Había un suave crescendo de la música en el bar. Mitch se levantó del taburete con un pequeño movimiento de cabeza hacia Red.
—Quédate sentada, cariño. Vuelvo enseguida.
—Mitch… —Siguió con los ojos al hombre alto, excesivamente elegante que les había dicho que se fueran—. ¿Quién es, Mitch?
—Frank Downing.
Salió rápidamente antes de que Red pudiera protestar. Downing se giró y miró por encima del hombro, parado ante una puerta a cierta distancia, después entró por ella.
La habitación era una especie de anexo del bar. Un lugar donde repantingarse y conferenciar de manera informal. Aquí las luces eran incluso más débiles que afuera, y ni siquiera se oía el mudo susurro de una voz que avisara en voz baja de otra presencia. Mitch pestañeó, y entornó los ojos tratando de penetrar la sombría oscuridad. En ese momento se oyó un click… la llama de un mechero iluminó un cigarrillo y la flemática cara de póker de Frank Downing apareció, recortada en la oscuridad.
Estaba sentado en la parte más alejada de la habitación, junto a un pequeño escritorio. Guiado por el brillo espasmódico del cigarrillo de Downing, Mitch hizo el camino atravesando la inmensa alfombra y se sentó frente al jugador de Dallas.
No dijo nada, se quedó esperando. Downing tampoco dijo nada. Pasaron algunos minutos. Mitch encendió un cigarrillo, y continuó esperando. Al fin Downing rompió el silencio. Un gruñido renuente de admiración.

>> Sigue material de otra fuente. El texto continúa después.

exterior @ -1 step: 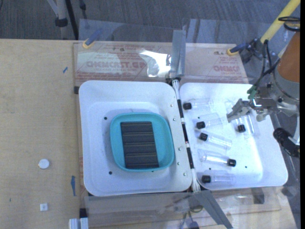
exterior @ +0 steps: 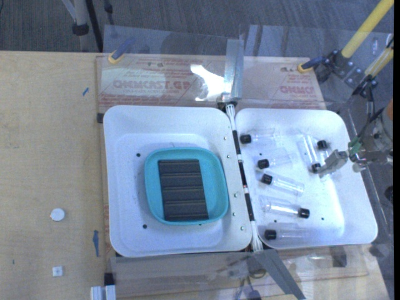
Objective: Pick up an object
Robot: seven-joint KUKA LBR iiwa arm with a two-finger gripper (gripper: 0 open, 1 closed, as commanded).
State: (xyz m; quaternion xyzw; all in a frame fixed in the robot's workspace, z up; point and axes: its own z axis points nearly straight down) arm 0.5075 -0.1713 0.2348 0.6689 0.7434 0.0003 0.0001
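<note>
- Nearest the camera, a clear vial (exterior: pixel 286 234) with a black cap lies flat at the front edge of the right bin (exterior: pixel 359 227), with nothing crowding it.
- Next back, two more vials (exterior: pixel 286 210) (exterior: pixel 282 181) lie on their sides, well apart, so a grab from above looks workable for each.
- Over in the left bin (exterior: pixel 122 230), a teal tray (exterior: pixel 185 184) holding a dark ridged block (exterior: pixel 182 189) sits square in the middle, away from the action.
- Mid-right, the gripper (exterior: pixel 329 164) hangs low over the right bin, just beside a black-capped vial (exterior: pixel 310 150), probably the target.
- The fingers: too blurred and small here; I cannot tell how wide they are or whether anything sits between them.
- Farthest back, two vials (exterior: pixel 257 136) (exterior: pixel 322 144) rest near the rear wall, and beyond that, printed cardboard (exterior: pixel 150 83) on the desk (exterior: pixel 44 136).
</note>
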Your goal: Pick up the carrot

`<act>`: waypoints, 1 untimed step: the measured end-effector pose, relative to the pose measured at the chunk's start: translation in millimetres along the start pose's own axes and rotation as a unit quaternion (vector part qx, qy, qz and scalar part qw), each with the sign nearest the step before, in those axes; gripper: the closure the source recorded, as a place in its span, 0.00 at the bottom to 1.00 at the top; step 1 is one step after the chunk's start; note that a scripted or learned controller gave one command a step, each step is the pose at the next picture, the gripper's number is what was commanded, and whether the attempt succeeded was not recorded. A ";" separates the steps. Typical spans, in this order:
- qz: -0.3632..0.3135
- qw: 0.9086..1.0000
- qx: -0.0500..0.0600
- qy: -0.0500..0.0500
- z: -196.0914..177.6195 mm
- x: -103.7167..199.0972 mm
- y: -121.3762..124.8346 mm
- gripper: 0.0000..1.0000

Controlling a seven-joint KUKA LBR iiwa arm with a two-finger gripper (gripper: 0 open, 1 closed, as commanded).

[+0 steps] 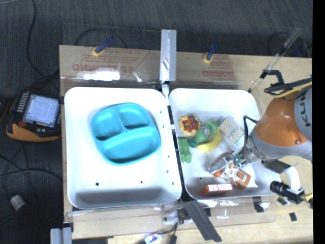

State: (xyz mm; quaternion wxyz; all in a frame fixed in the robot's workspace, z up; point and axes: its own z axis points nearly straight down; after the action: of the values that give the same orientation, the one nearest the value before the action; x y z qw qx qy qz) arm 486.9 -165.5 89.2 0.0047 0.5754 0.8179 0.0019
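My gripper (227, 161) is low in the right bin (254, 103), towards its front, with the grey arm and its orange band (278, 123) coming in from the right. Just below and in front of the gripper lies an orange and white object (238, 178) with an orange tip (217, 174). It may be the carrot, though I cannot tell for sure. The gripper sits right above its left end and partly covers it. Nothing is visibly lifted.
The right bin also holds a round pizza-like toy (189, 125), a green bottle (204, 133), a yellow banana (212, 143), a pale speckled block (231, 129), a green piece (184, 150) and a red bar (218, 188). A blue divided plate (126, 132) lies in the left bin (81, 177).
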 end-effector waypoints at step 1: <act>0.208 0.978 0.000 0.000 1.2 16.2 98.2 0.00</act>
State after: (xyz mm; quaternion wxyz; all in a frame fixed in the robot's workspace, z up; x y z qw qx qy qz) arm 573.8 -117.1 88.7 0.0041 0.7329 0.6803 0.0025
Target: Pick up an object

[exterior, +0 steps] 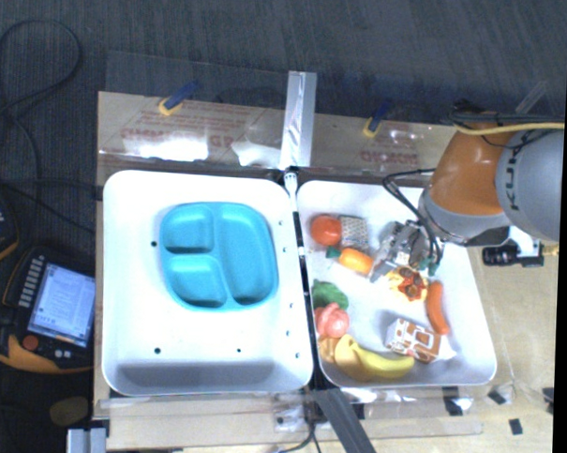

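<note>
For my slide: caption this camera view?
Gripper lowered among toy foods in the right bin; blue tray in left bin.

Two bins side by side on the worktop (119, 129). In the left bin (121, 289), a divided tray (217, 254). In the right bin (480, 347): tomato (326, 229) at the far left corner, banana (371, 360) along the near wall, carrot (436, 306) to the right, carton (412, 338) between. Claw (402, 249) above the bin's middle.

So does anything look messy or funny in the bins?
Nothing is spilled or broken. The toy food is just jumbled in the right bin: the banana, tomato and carrot crowd together. The blue tray in the left bin sits a bit crooked.
</note>
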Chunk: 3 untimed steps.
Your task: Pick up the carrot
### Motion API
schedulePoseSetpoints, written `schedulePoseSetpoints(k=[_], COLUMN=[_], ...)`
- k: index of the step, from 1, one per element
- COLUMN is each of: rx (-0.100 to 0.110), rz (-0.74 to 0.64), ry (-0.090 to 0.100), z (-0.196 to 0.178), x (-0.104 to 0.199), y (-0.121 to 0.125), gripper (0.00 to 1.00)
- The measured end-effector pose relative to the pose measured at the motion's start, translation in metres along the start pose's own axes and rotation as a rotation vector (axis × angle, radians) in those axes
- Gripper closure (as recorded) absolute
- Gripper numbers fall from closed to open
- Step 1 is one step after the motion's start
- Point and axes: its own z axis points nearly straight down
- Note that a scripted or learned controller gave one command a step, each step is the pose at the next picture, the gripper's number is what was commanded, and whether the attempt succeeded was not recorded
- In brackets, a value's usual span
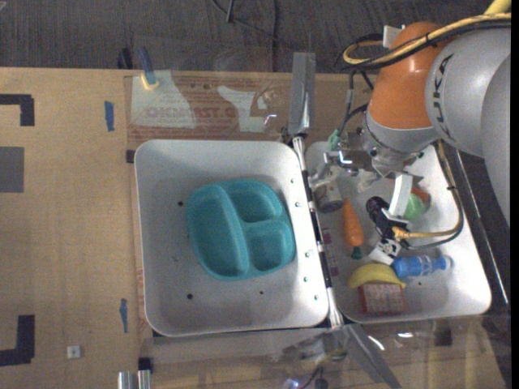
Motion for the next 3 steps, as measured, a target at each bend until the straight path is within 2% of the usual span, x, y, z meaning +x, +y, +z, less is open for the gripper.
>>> schedulePoseSetpoints(k=[1,2,3], rx=[-0.012,-0.015,-0.003], rz=[0.041,0.05,0.242], ry=[0.0,-0.004,0.0], z=[0.094,0.086,-0.001], x=[-0.089,-0.092,-0.032], y=[-0.019,-0.018,0.003], gripper=[0.0,1.0,1.0])
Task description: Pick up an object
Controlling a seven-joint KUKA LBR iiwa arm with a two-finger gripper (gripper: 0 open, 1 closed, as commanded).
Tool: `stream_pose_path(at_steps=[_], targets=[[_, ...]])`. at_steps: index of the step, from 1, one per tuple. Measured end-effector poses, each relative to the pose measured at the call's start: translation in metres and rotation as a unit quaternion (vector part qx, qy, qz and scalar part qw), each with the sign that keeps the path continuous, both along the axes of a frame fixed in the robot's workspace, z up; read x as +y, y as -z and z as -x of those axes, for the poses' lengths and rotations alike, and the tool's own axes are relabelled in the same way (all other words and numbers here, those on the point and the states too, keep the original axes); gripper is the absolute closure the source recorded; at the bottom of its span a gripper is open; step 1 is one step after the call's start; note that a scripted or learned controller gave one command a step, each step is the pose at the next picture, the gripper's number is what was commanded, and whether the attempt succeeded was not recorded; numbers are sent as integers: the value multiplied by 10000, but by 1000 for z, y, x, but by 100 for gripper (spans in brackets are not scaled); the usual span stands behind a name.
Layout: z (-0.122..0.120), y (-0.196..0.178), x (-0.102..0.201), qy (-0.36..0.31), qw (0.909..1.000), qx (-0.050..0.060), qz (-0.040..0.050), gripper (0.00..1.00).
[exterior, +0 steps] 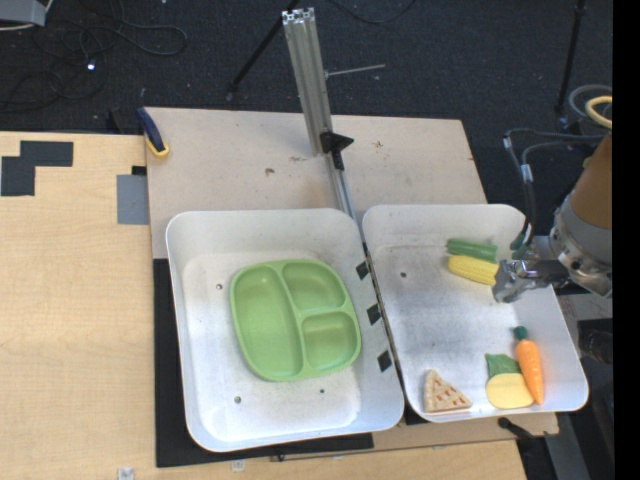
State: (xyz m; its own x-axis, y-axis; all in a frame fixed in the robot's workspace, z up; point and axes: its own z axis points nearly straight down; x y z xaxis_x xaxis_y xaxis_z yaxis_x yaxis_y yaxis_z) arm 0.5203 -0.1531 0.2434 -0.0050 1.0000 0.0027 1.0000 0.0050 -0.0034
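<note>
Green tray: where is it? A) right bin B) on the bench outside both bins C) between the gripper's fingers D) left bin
D: the green tray lies flat in the left bin, while the right bin holds the toy corn, carrot and pizza slice.

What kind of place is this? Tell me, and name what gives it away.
Probably a robotics lab test bench. Two white bins sit side by side on a board, holding a green divided plate and toy food such as corn, and cables trail over the dark floor.
</note>
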Motion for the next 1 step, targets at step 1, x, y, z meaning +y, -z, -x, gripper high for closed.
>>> stream_pose_path(at_steps=[1], targets=[[-12,-5,52,-2,10000,-11,6,100]])
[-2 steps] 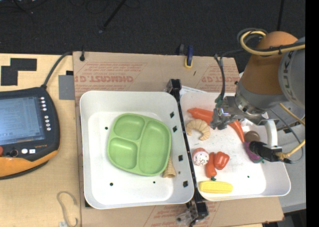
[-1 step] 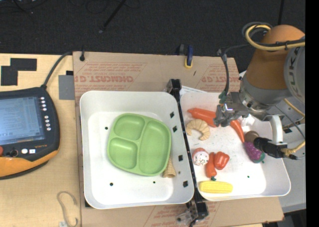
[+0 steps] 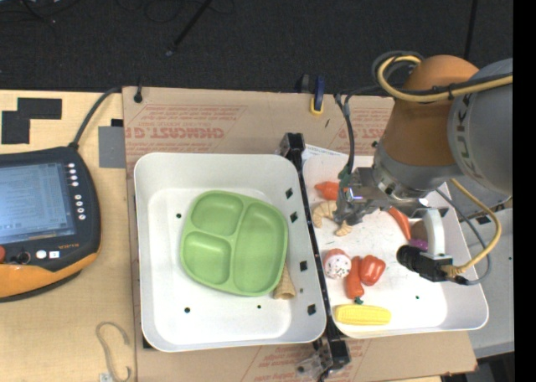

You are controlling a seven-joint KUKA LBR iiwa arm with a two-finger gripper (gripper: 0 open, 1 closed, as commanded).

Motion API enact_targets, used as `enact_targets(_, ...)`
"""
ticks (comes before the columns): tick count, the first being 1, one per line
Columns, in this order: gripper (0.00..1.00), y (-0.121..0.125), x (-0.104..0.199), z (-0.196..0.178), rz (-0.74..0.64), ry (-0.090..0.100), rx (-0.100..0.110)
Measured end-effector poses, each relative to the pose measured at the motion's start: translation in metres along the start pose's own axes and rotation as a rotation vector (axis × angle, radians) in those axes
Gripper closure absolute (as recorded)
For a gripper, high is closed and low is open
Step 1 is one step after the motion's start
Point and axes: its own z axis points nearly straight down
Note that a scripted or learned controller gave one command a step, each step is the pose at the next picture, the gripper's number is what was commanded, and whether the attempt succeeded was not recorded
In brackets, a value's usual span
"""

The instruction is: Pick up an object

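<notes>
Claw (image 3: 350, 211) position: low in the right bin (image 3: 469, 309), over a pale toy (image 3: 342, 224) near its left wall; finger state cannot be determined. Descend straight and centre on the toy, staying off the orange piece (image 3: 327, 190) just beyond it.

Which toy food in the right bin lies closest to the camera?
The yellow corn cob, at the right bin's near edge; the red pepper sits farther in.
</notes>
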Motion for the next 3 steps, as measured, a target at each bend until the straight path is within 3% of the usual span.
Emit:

Después suspiró suavemente y apagó su cigarrillo con ligeros golpes.
—Esa pelirroja —dijo— es definitivamente la mujer más mujer que he visto en mi vida.
—Sí —aceptó Mitch con inocencia—. Mi hermana es una chica muy atractiva.
Downing dejó escapar un bufido.
—Nadie —dijo—, pero que nadie ha tenido nunca una hermana así.
—¿Y qué?
—Que la invites a otra copa, si quieres. Invítala a cenar algo. Baila con ella un par de veces. Y después lárgate de aquí como te he dicho. ¿O es que quizá no me has oído?
—Te he oído.
—No creo —dijo Downing—. No hay nadie que continúe paseándose por un sitio después de que yo le haya dicho que se largue.